◆ **Try it**
Show, from the records below, all lines that contain the word "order".

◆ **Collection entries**
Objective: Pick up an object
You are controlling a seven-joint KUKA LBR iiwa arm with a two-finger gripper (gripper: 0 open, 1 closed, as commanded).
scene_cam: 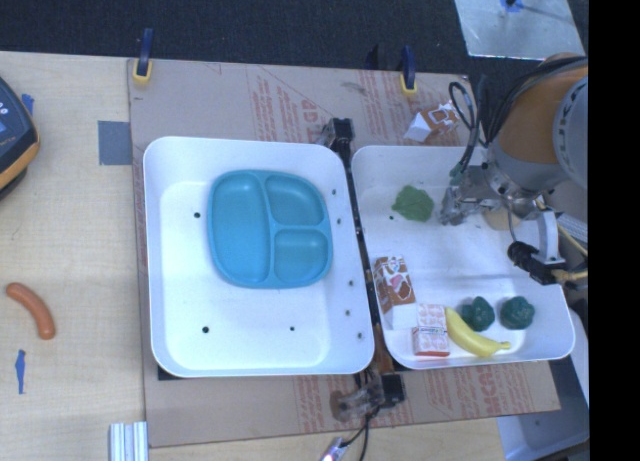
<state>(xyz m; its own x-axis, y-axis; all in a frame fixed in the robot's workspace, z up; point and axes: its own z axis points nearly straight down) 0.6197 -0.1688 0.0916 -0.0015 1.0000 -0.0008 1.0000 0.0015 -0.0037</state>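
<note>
2 shallow white bins sit side by side on the worktop [70, 239], and the layout reads as a source and a destination: the left bin [170, 259] carries just a blue divided plate [269, 228], while the right bin [440, 279] holds the loose things a pick could aim at. Those are a light green leafy piece [412, 202] near the bin's far side, a brown packet [394, 282] against the wall shared with the left bin, a small red and white box [431, 330], a yellow banana [474, 335] touching the box's side, and 2 dark green lumps [479, 314] [517, 312] just beyond the banana. The arm reaches in from the right with its gripper [458, 199] low over the far part of the right bin, just beside the leafy piece, which makes that piece the likely target. Whether the gripper is spread or pressed together I cannot tell at this angle, and nothing is seen pinched in it. An orange sausage [31, 310] lies on the worktop well apart from both bins, probably out of play.
</note>
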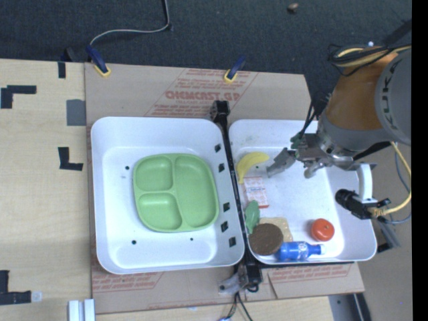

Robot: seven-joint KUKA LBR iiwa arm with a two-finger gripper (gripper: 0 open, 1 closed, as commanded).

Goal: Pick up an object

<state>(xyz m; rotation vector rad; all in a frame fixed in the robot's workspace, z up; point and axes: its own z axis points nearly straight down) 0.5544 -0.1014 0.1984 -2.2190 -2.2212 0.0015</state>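
Note:
My gripper (294,168) hangs over the upper middle of the right bin (348,209), open, with nothing between its fingers. Its left finger (278,165) points toward a yellow banana (251,162) by the bin's left wall, just short of it. Below the banana lies a white packet with red print (255,192), then a green piece (251,215). Along the bin's front sit a brown round disc (266,238) on a tan slab (283,227), a blue bottle (298,251) lying on its side, and an orange ball (322,229).
The left bin (110,146) holds a light green divided plate (176,191). A black divider with clips (226,172) runs between the bins. The grey arm with its orange band (358,102) and cables crosses the right bin's upper right corner.

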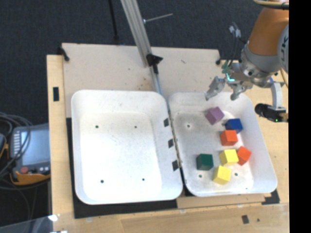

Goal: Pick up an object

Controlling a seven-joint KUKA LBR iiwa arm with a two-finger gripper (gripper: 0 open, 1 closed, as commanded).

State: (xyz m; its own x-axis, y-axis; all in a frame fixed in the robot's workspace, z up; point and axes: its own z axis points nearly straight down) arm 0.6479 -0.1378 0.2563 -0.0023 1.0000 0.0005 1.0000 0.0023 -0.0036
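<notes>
Several small blocks lie in the right bin (194, 186): a purple one (214, 115), a blue one (234, 125), an orange one (229, 137), another orange one (244, 155), two yellow ones (228, 157) (222, 174) and a dark green one (204, 161). My gripper (224, 91) hangs above the bin's far edge, up and slightly right of the purple block. Its two grey fingers (213, 88) are spread apart with nothing between them.
The left bin (82, 130) sits beside the right one, with black clips along the seam. A slanted aluminium post (138, 28) rises behind the bins. A control pendant (26, 154) lies off the bench at the left.
</notes>
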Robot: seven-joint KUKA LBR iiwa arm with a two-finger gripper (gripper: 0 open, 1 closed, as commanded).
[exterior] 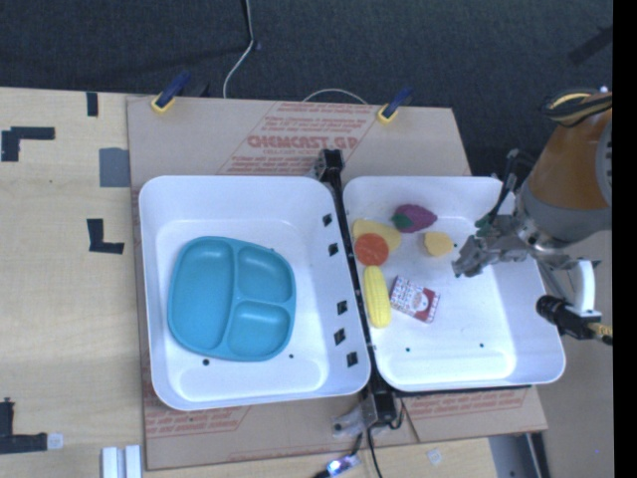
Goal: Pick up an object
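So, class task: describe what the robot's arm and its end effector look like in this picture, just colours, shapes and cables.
The arm is a thick, rounded body, grey at its lower part with a broad orange band above the wrist. A thin dark cable runs along its near side. The end effector is small, dark grey and angular, and looks metallic. A separate black fitting projects below the wrist. No markings are legible.
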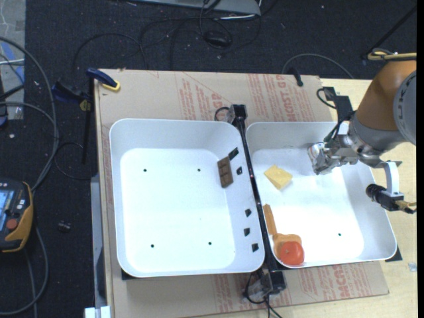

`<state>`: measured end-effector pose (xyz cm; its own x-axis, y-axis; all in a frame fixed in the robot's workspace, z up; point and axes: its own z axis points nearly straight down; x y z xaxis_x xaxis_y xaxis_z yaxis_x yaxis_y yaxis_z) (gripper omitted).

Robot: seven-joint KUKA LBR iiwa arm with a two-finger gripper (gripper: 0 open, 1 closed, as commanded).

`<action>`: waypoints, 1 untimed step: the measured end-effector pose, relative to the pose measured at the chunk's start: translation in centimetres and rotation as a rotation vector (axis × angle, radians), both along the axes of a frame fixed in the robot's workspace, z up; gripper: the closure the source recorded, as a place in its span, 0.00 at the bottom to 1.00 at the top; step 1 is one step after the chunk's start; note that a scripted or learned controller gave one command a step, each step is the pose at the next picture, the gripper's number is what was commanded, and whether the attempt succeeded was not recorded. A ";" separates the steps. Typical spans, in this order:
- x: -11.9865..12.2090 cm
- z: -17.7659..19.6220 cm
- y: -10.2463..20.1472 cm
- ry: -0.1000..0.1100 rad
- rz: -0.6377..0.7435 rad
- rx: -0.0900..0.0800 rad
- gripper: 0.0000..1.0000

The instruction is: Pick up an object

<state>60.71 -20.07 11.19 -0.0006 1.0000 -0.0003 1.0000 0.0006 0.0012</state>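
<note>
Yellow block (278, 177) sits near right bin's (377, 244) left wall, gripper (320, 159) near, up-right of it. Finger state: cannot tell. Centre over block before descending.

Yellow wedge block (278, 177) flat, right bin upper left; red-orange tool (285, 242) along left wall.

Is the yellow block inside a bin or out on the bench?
Inside. The yellow block lies on the floor of the right bin, white all around it, left of the gripper.
</note>
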 end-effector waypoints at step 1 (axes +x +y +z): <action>0.0 6.2 -0.5 -0.004 -0.001 -0.001 1.00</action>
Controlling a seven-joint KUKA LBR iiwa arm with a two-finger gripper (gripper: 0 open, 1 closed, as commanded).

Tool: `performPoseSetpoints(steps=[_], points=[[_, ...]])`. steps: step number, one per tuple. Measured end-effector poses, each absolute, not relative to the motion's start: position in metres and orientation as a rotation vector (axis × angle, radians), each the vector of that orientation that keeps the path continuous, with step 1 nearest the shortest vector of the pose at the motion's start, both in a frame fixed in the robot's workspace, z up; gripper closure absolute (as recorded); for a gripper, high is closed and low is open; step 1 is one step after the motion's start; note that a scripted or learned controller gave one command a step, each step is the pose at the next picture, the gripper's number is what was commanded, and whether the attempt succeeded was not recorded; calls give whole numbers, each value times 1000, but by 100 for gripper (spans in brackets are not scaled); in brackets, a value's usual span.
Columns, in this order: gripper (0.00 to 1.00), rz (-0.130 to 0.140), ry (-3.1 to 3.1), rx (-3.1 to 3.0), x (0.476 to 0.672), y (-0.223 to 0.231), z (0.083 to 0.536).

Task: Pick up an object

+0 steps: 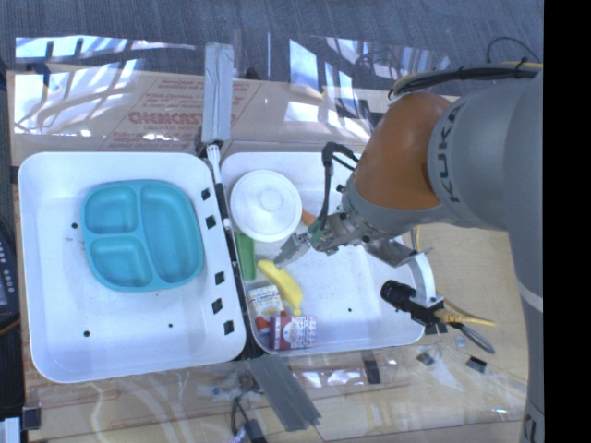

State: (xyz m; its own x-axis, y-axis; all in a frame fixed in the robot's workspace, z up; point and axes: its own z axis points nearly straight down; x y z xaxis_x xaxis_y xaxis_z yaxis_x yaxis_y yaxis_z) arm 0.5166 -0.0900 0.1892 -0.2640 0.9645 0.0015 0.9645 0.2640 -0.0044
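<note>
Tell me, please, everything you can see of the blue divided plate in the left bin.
The blue divided plate is a light blue, plastic-looking tray with rounded corners and three compartments: two smaller ones on its left, one long one on its right. It lies flat, slightly turned, on the floor of the left bin, with nothing in it or touching it.

Single fixed camera above the tabletop (83,127), looking down at a slant; both white bins (37,275) in frame at moderate range; arm (462,155) entering from right of bins.
</note>
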Motion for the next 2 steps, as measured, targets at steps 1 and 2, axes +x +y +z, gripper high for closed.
performPoseSetpoints(steps=[1,2], points=[[0,2,-2590,-1771,525,-104,89],[100,6,-2591,-1763,526,-104,96]])
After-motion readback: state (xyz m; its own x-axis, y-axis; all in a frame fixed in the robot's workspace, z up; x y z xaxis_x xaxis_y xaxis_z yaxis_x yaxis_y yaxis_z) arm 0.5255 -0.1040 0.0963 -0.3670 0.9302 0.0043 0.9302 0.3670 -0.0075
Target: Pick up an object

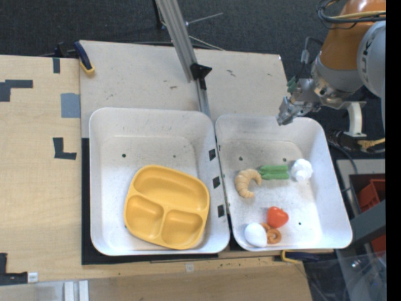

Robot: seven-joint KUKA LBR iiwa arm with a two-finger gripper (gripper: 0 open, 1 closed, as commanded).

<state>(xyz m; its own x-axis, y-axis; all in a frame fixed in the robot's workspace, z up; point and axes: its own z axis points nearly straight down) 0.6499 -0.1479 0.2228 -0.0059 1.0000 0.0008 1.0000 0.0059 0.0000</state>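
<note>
My gripper [285, 116] hangs over the far rim of the right bin [326, 143], near its back right corner, with nothing seen between its fingers. In that bin lie a tan croissant [247, 182], a green piece [273, 172] with a white ball [301, 169] at its right end, a red pepper [277, 217], a white egg [254, 233] and a small orange pretzel [273, 234]. All of these sit well in front of the gripper, toward the bin's near half.
The left bin [109, 137] holds a yellow divided plate [166, 205]. A slanted metal rail [182, 39] crosses the back board and ends near the divider between the bins. Cables and a red box lie at the right of the bench.
</note>
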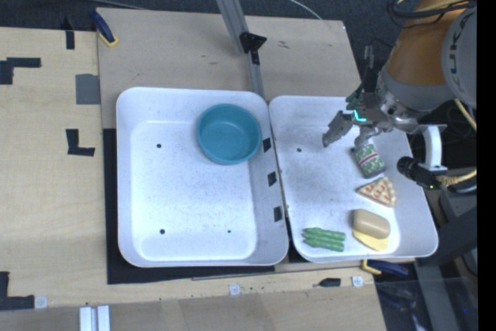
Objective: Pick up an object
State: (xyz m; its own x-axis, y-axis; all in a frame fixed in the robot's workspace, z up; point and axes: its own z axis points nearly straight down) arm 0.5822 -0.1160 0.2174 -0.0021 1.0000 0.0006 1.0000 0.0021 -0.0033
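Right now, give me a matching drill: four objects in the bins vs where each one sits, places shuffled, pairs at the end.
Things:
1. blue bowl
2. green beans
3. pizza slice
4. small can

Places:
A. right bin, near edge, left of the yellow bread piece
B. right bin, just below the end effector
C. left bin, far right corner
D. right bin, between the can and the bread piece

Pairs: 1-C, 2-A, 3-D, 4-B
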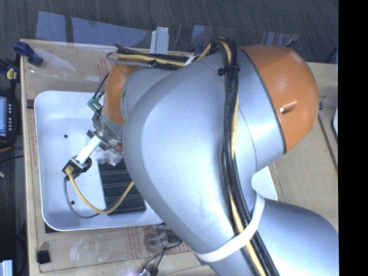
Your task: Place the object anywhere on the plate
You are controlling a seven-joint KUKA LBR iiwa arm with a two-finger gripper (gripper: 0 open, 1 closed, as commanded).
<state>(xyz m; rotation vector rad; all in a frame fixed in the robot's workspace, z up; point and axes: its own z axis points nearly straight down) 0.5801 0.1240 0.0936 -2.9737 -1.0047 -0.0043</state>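
The arm [218, 154] reaches across the left white bin [46, 154], its wrist low over the bin's middle. The gripper [109, 151] sits just above a dark ribbed slab [121, 188] lying toward the bin's near edge; judged, this slab serves as the plate. The object to be placed cannot be made out, and finger opening cannot be told: the wrist hides both. Judged step: lowering or release over the plate. Next move calls for a clean vertical retreat.

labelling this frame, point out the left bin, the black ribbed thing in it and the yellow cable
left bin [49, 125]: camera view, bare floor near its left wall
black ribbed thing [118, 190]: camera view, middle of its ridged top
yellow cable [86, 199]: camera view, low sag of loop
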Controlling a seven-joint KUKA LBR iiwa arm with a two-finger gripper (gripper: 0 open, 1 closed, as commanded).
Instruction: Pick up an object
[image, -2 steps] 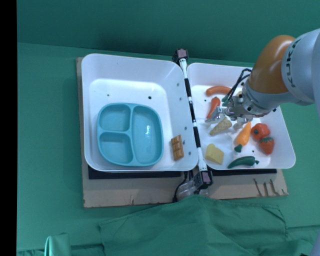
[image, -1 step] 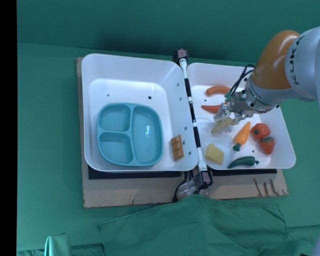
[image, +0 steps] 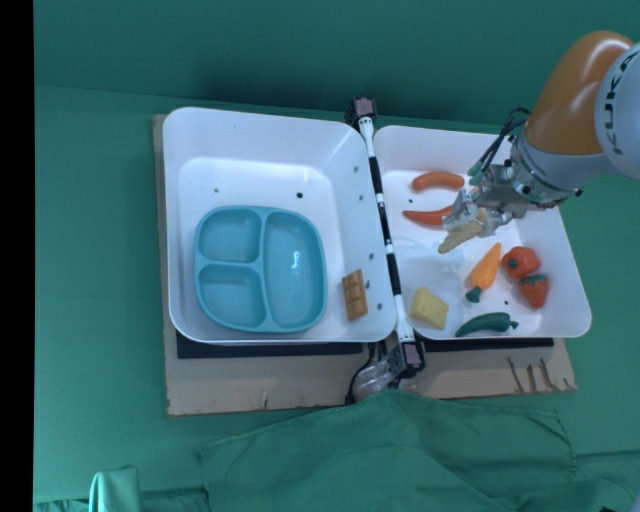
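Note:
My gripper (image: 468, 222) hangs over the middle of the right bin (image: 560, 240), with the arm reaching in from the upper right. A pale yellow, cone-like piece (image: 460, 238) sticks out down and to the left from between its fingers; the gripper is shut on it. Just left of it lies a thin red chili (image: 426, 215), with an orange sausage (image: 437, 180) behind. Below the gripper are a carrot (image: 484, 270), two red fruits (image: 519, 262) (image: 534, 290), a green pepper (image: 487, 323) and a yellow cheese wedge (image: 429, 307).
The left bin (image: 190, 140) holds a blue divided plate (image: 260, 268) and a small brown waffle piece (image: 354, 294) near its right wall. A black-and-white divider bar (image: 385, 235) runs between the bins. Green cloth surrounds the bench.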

◆ **Written response**
`<action>`: waypoints, 1 untimed step: the measured end-effector pose, relative to the pose measured at the chunk's start: translation in centimetres and rotation as a rotation vector (axis × angle, radians), both along the axes of a frame fixed in the robot's workspace, z up; gripper: the closure the source recorded, as a place in its span, 0.00 at the bottom to 1.00 at the top; step 1 is one step after the chunk's start; note that a scripted or learned controller gave one command a step, each step is the pose at the next picture, the gripper's number is what was commanded, and whether the attempt succeeded was not recorded. A ";" separates the steps. Typical spans, in this order:
Columns, in this order: gripper (0.00 to 1.00), rz (-0.130 to 0.140), ry (-3.1 to 3.1), rx (-3.1 to 3.0), x (0.476 to 0.672), y (-0.223 to 0.231), z (0.083 to 0.536).

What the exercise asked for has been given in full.